→ ABOUT THIS EXERCISE: All entries below are to be retyped in full, precisely as they appear.

→ ENTRIES SUPPLIED:
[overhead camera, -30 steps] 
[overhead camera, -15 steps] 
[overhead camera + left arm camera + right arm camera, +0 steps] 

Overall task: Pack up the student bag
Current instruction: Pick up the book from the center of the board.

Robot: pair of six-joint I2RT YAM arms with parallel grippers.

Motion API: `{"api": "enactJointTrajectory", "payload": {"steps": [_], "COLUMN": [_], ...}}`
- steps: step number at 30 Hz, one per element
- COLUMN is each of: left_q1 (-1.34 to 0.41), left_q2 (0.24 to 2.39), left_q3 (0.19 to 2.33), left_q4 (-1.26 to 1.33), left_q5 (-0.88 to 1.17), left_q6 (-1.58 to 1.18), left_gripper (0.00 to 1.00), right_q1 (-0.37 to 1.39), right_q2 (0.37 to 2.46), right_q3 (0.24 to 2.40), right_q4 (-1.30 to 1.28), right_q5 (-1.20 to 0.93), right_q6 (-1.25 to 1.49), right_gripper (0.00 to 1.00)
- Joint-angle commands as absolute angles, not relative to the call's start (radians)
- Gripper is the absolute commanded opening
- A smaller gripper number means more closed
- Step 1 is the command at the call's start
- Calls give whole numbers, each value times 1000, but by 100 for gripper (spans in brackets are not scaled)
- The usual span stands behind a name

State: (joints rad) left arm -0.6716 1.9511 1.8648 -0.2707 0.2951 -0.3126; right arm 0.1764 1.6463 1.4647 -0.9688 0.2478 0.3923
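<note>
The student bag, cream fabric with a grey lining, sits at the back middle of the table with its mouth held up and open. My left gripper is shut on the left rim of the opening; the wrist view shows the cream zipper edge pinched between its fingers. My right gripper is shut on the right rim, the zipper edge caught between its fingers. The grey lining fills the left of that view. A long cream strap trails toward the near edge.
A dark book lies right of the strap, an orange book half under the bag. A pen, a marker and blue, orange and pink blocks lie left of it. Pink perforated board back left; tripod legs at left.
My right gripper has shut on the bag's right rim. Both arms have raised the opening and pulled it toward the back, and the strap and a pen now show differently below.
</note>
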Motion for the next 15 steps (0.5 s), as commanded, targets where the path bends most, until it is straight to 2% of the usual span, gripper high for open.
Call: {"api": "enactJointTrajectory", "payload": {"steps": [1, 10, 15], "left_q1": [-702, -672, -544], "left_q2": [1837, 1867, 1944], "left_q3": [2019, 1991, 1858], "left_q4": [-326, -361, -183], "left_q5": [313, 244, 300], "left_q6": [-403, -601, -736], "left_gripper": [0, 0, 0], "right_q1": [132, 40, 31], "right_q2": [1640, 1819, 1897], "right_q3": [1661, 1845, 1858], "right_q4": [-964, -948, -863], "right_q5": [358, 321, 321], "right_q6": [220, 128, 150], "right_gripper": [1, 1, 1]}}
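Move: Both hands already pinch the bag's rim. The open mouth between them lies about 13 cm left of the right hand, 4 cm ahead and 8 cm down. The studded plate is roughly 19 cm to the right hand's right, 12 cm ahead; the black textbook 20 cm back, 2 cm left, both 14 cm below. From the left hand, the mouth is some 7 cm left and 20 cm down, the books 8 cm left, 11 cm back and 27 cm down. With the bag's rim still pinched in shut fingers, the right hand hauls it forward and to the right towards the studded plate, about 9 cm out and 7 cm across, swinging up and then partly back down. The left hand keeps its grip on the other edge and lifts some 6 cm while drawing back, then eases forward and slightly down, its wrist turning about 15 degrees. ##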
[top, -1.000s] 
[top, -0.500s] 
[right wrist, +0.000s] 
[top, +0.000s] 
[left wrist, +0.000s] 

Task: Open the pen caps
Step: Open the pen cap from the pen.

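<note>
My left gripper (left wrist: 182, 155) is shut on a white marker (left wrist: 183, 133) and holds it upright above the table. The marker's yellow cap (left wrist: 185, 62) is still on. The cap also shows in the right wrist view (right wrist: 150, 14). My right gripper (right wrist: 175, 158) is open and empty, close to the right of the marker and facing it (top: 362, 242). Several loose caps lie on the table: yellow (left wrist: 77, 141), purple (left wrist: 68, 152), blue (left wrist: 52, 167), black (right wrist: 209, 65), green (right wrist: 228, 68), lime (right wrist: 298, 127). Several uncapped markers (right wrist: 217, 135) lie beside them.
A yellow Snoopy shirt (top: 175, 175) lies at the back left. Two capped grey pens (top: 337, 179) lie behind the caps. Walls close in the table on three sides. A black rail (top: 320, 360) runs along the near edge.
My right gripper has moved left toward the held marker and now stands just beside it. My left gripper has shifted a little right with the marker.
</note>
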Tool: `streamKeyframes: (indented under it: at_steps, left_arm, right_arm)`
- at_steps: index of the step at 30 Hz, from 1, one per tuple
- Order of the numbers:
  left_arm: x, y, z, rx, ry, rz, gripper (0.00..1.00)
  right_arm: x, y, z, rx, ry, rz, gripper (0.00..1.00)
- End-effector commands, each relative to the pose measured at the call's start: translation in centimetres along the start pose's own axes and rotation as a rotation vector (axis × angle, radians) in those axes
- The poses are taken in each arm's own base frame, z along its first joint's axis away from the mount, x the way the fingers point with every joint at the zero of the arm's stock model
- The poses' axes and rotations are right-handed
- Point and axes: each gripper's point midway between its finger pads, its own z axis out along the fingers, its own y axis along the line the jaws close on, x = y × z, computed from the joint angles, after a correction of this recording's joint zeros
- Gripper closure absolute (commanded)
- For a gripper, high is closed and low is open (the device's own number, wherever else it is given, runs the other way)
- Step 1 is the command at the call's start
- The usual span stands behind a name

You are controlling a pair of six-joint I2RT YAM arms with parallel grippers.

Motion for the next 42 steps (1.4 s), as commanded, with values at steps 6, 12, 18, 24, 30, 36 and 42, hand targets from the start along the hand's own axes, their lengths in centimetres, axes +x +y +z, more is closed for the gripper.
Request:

→ RESULT FOR THIS TASK:
[overhead camera, -30 steps] 
[overhead camera, -15 steps] 
[overhead camera + left arm camera + right arm camera, +0 steps] 

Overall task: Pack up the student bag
Current instruction: Pick up the book from the center of the board.

Robot: pair of six-joint I2RT YAM arms with parallel grippers.

Motion API: `{"api": "enactJointTrajectory", "payload": {"steps": [_], "COLUMN": [_], ...}}`
- steps: step number at 30 Hz, one per element
- COLUMN is each of: left_q1 (-1.34 to 0.41), left_q2 (0.24 to 2.39), left_q3 (0.19 to 2.33), left_q4 (-1.26 to 1.33), left_q5 (-0.88 to 1.17), left_q6 (-1.58 to 1.18), left_gripper (0.00 to 1.00), right_q1 (-0.37 to 1.39), right_q2 (0.37 to 2.46), right_q3 (0.24 to 2.40), right_q4 (-1.30 to 1.28), right_q5 (-1.20 to 0.93), right_q6 (-1.25 to 1.49), right_gripper (0.00 to 1.00)
- Joint-angle commands as absolute angles, not relative to the call's start (radians)
- Gripper is the absolute commanded opening
- A smaller gripper number means more closed
- Step 1 is the command at the call's start
- Calls give whole numbers, each value times 1000, but by 100 for gripper (spans in brackets are not scaled)
- The usual span stands behind a name

State: (joints rad) left arm -0.6716 1.9511 1.8648 -0.2707 0.2951 -0.3126; right arm 0.1764 1.6463 1.4647 -0.9688 0.2478 0.3923
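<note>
The student bag, cream fabric with a grey lining, sits at the back middle of the table with its mouth held up and open. My left gripper is shut on the left rim of the opening; the wrist view shows the cream zipper edge pinched between its fingers. My right gripper is shut on the right rim, the zipper edge caught between its fingers. The grey lining fills the left of that view. A long cream strap trails toward the near edge.
A dark book lies right of the strap, an orange book half under the bag. A pen, a marker and blue, orange and pink blocks lie left of it. Pink perforated board back left; tripod legs at left.
My right gripper has shut on the bag's right rim. Both arms have raised the opening and pulled it toward the back, and the strap and a pen now show differently below.
</note>
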Motion for the next 15 steps (0.5 s), as commanded, targets where the path bends most, until it is straight to 2% of the usual span, gripper high for open.
Call: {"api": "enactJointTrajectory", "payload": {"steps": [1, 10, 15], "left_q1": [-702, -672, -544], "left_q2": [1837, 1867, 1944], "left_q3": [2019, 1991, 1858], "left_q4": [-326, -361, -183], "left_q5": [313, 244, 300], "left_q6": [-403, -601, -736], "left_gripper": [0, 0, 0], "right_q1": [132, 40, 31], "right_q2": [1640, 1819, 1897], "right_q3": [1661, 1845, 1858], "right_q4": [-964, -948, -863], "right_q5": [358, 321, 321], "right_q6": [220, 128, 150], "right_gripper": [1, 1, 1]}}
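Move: Both hands already pinch the bag's rim. The open mouth between them lies about 13 cm left of the right hand, 4 cm ahead and 8 cm down. The studded plate is roughly 19 cm to the right hand's right, 12 cm ahead; the black textbook 20 cm back, 2 cm left, both 14 cm below. From the left hand, the mouth is some 7 cm left and 20 cm down, the books 8 cm left, 11 cm back and 27 cm down. With the bag's rim still pinched in shut fingers, the right hand hauls it forward and to the right towards the studded plate, about 9 cm out and 7 cm across, swinging up and then partly back down. The left hand keeps its grip on the other edge and lifts some 6 cm while drawing back, then eases forward and slightly down, its wrist turning about 15 degrees. ##
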[top, -1.000s] 
[top, -0.500s] 
[right wrist, +0.000s] 
[top, +0.000s] 
[left wrist, +0.000s] 

Task: Open the pen caps
Step: Open the pen cap from the pen.

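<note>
My left gripper (left wrist: 182, 155) is shut on a white marker (left wrist: 183, 133) and holds it upright above the table. The marker's yellow cap (left wrist: 185, 62) is still on. The cap also shows in the right wrist view (right wrist: 150, 14). My right gripper (right wrist: 175, 158) is open and empty, close to the right of the marker and facing it (top: 362, 242). Several loose caps lie on the table: yellow (left wrist: 77, 141), purple (left wrist: 68, 152), blue (left wrist: 52, 167), black (right wrist: 209, 65), green (right wrist: 228, 68), lime (right wrist: 298, 127). Several uncapped markers (right wrist: 217, 135) lie beside them.
A yellow Snoopy shirt (top: 175, 175) lies at the back left. Two capped grey pens (top: 337, 179) lie behind the caps. Walls close in the table on three sides. A black rail (top: 320, 360) runs along the near edge.
My right gripper has moved left toward the held marker and now stands just beside it. My left gripper has shifted a little right with the marker.
</note>
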Tool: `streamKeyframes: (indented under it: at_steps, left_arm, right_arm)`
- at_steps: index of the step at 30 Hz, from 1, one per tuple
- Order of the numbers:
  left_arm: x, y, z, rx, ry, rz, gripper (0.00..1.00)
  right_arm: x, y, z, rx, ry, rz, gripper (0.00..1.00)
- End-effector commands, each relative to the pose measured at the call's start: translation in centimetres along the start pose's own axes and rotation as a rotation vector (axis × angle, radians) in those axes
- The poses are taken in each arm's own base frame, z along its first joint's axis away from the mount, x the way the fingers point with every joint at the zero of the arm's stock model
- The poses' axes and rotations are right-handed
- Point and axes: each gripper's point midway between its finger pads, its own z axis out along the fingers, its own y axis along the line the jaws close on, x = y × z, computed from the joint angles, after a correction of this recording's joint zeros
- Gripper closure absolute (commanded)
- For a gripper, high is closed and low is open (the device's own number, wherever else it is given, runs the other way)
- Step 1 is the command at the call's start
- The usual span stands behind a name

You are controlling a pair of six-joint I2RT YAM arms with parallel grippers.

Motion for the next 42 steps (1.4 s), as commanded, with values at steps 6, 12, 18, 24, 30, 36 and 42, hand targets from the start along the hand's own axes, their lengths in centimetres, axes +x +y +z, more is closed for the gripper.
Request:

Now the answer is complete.